What you need to do: Down to the last character, repeat the entries beneath this task.

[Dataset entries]
►

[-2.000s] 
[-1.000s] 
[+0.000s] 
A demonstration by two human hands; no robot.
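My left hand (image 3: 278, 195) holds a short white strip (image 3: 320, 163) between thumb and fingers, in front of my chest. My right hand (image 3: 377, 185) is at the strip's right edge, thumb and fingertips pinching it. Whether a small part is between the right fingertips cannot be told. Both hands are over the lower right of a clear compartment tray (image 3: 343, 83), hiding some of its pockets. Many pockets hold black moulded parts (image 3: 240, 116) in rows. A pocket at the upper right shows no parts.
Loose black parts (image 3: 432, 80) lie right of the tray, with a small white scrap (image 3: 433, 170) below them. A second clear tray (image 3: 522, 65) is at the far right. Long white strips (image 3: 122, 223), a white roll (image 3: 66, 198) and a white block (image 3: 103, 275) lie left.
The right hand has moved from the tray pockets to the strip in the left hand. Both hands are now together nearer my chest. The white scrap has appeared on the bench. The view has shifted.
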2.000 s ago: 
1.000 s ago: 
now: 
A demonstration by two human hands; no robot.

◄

Your solution:
[-2.000s] 
[-1.000s] 
[+0.000s] 
A demonstration by two human hands; no robot.
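My left hand (image 3: 278, 195) holds a short white strip (image 3: 320, 163) between thumb and fingers, in front of my chest. My right hand (image 3: 377, 185) is at the strip's right edge, thumb and fingertips pinching it. Whether a small part is between the right fingertips cannot be told. Both hands are over the lower right of a clear compartment tray (image 3: 343, 83), hiding some of its pockets. Many pockets hold black moulded parts (image 3: 240, 116) in rows. A pocket at the upper right shows no parts.
Loose black parts (image 3: 432, 80) lie right of the tray, with a small white scrap (image 3: 433, 170) below them. A second clear tray (image 3: 522, 65) is at the far right. Long white strips (image 3: 122, 223), a white roll (image 3: 66, 198) and a white block (image 3: 103, 275) lie left.
The right hand has moved from the tray pockets to the strip in the left hand. Both hands are now together nearer my chest. The white scrap has appeared on the bench. The view has shifted.
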2.000 s ago: 
1.000 s ago: 
now: 
A demonstration by two human hands; no robot.

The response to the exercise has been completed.